__DIRECTIONS FOR THIS TASK__
Below are the records. Retype exactly the lines between the lines holding "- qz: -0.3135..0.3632" and "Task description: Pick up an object", inclusive.

__DATA UNDER STUDY__

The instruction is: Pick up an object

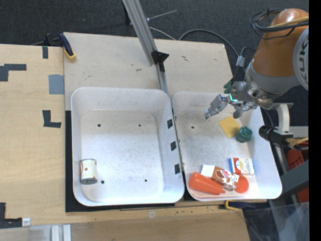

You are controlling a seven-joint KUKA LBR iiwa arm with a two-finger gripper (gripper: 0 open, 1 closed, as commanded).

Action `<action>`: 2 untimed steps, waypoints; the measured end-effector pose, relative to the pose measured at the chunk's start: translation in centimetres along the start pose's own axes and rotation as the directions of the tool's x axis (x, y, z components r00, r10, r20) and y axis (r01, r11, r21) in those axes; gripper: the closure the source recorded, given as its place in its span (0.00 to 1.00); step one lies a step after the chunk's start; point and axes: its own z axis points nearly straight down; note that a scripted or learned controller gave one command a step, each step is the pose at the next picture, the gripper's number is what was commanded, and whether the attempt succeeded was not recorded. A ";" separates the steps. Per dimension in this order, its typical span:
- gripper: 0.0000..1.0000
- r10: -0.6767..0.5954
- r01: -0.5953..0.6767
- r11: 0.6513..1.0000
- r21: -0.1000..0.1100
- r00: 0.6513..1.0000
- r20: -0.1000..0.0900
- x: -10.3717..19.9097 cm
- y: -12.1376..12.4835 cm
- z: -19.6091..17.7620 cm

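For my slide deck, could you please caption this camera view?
Grey-and-orange arm's pincer hovers over the right white bin near a yellow block; a small can lies in the left bin.

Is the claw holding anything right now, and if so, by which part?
Nothing is held. The claw hangs over the right bin with nothing between its fingers; the yellow block lies apart, on the bin floor.
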 end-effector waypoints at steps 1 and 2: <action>0.00 -0.001 0.001 1.000 -0.004 1.000 0.001 0.0 0.1 -0.2; 0.00 0.000 0.000 1.000 0.001 1.000 0.001 0.4 0.9 5.1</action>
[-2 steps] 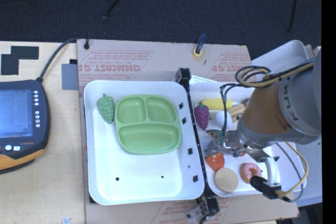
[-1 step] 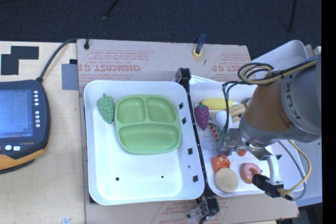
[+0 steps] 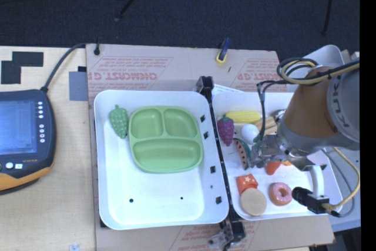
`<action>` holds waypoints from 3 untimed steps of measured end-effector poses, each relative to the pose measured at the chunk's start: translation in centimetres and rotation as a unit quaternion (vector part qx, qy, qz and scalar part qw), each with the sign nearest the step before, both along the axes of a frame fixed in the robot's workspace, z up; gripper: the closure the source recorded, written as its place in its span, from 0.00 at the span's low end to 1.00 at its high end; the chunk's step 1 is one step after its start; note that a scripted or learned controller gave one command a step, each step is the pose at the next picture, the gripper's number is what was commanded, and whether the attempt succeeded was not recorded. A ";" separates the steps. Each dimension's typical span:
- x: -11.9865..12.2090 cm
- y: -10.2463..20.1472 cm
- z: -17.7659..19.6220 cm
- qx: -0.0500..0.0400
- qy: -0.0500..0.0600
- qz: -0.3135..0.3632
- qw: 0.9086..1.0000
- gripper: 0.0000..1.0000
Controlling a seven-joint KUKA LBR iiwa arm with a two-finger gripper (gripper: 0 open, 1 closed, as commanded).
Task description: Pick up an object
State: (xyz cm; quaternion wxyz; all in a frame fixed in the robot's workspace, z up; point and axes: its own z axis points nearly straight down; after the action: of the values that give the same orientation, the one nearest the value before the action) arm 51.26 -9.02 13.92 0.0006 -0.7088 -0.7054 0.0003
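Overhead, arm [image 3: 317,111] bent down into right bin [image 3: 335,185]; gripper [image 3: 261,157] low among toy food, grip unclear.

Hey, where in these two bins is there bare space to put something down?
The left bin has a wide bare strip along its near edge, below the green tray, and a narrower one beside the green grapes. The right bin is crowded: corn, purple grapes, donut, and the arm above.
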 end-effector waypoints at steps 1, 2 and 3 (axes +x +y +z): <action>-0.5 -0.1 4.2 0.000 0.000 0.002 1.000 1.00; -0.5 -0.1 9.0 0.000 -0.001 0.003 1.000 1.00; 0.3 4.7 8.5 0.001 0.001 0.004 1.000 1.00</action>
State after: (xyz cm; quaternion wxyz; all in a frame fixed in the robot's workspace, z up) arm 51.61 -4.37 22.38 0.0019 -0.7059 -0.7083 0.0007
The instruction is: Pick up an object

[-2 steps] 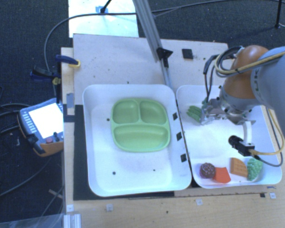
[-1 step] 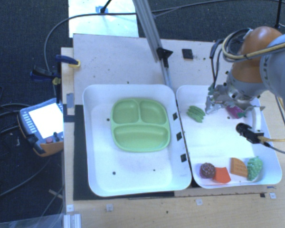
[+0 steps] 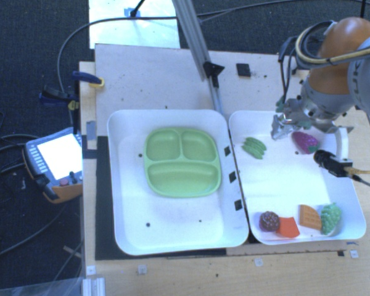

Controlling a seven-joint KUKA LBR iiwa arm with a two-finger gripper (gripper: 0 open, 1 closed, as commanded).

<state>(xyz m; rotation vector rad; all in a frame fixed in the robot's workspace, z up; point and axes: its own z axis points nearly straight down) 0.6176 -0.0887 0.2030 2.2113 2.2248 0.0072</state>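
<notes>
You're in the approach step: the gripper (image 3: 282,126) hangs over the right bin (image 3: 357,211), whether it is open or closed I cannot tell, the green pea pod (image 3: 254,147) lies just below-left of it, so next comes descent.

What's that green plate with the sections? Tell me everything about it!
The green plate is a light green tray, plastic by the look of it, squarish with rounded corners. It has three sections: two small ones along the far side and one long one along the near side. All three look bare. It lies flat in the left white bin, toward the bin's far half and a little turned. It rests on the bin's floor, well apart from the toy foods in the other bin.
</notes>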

__WORKED SOLUTION__
- qz: -0.3135..0.3632
- qw: 0.9086..1.0000
- gripper: 0.0000..1.0000
Controlling a seven-joint KUKA LBR iiwa arm with a two-finger gripper (gripper: 0 open, 1 closed, as commanded).
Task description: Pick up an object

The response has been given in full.